A segunda conclusão é a de que, neste processo, não se percebe bem a razão que levou a que esta regularização territorial (que incluía algumas habitações e o campo de futebol, entre outros), fosse muito além de uma área razoável ( 15, 20 hectares ?) e abrangesse (como se pode ver no mapa incluído no processo) cem hectares . Nem no projeto dos dois deputados, nem nas declarações do autarca de Beringel, se consegue perceber o porquê de tão vasta área retirada a Mombeja e incluída em Beringel. Ainda que o este último até reconheça que essa alteração poderá trazer “um acréscimo de 1500 a 2000 euros” à sua freguesia, penso que não terá sido esse o verdadeiro motivo.
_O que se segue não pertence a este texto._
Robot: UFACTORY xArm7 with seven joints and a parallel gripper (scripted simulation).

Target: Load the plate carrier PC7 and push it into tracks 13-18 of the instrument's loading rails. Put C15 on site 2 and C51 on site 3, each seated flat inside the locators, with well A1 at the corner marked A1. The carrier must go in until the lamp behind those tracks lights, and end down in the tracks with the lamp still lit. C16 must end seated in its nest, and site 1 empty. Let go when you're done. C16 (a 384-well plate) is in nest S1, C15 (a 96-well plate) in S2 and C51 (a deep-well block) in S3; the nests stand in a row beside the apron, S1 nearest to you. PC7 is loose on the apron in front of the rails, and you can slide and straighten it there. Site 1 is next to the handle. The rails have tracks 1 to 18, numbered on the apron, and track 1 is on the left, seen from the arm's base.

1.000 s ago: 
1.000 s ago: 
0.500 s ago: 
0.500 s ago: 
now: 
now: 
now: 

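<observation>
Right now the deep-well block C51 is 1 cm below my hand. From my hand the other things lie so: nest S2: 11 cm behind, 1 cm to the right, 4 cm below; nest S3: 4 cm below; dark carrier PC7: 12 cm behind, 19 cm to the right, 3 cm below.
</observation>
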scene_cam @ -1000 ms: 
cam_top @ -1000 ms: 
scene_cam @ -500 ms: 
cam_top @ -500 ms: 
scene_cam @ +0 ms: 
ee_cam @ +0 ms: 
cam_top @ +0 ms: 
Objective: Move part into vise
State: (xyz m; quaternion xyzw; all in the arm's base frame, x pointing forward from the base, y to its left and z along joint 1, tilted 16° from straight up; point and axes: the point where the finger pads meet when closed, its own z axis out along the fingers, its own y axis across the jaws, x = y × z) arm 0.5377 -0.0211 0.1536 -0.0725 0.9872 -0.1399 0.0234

Na alteração verificada no concelho de Famalicão, uma das freguesias ficou com cerca de 17 hectares que pertencia à outra e, na do concelho de Cantanhede, ainda que pela análise do processo não se consiga saber a área em causa (mas que mereceu a unanimidade de todos os envolvidos), há uma afirmação curiosa, que eventualmente até se poderia aplicar (caso fosse possível verificar esse aspeto) no caso de Beringel e de Mombeja : “Dado que se tratam de duas freguesias muito antigas, a freguesia de Murtede datada de 1836 e a freguesia de Ourentã de meados do séc. XIV, é de todo impossível encontrar cartografia que defina com precisão os limites entre as duas freguesias…”
Em terceiro lugar, julgo que só por lapso o Vítor Besugo terá proferido a frase “Santa Vitória sabia que bastava votar contra que isto não avançava…”.  Porque, se antes das eleições de 2013, Santa Vitória não era tida nem achada neste processo (quem tinha de se pronunciar eram os órgãos de Mombeja), após essas eleições (já com as duas freguesias agregadas), qualquer ação contrária da Junta e da Assembleia na nova União de Freguesias, não foi em nome de uma ou de outra localidade, ainda que, sejamos honestos, neste processo todo, quem fica a perder é mesmo Mombeja, já que o território de Santa Vitória não é minimamente beliscado. E, se em toda esta história rocambolesca, alguém deve ser elogiado, pela sua coerência e pela defesa dos direitos da freguesia a que preside, é Julieta Romão, a Presidente da União de Freguesias de Santa Vitória e Mombeja (e anterior presidente da primeira) que, de uma forma desassombrada (e até politicamente incorreta), descreve o processo e põe o dedo na ferida do mesmo, ao colocar as questões com que termina o trabalho do Diário do Alentejo.
A estas questões da Julieta, acrescento, para finalizar, duas outras : nas eleições de 2013, a freguesia de Beringel tinha 1264 eleitores inscritos, a União de Santa Vitória e Mombeja tinha 891 (dos quais cerca de 300 serão da anterior freguesia de Mombeja e os restantes de Santa Vitória); será que este processo se teria desenvolvido da mesma maneira, se Beringel tivesse 300 eleitores e Mombeja 1264? Ainda que a situação dos “beringeleiros” que viviam na freguesia de Mombeja tivesse mesmo de ser resolvida, será que, com estes números opostos  de eleitores, seriam retirados cem hectares a uma freguesia para serem entregues a outra, ou essa área seria bem menor?
Perguntas que ficam no ar, com duas certezas. A primeira é a de que, se casos como estes se passassem na terra das “Marias da Fonte”, talvez o seu desfecho não fosse tão pacífico como este é; a segunda é a de que, acima de tudo, vingaram neste processo as aritméticas eleitorais, que levam à inevitável conclusão : É a política, estúpido!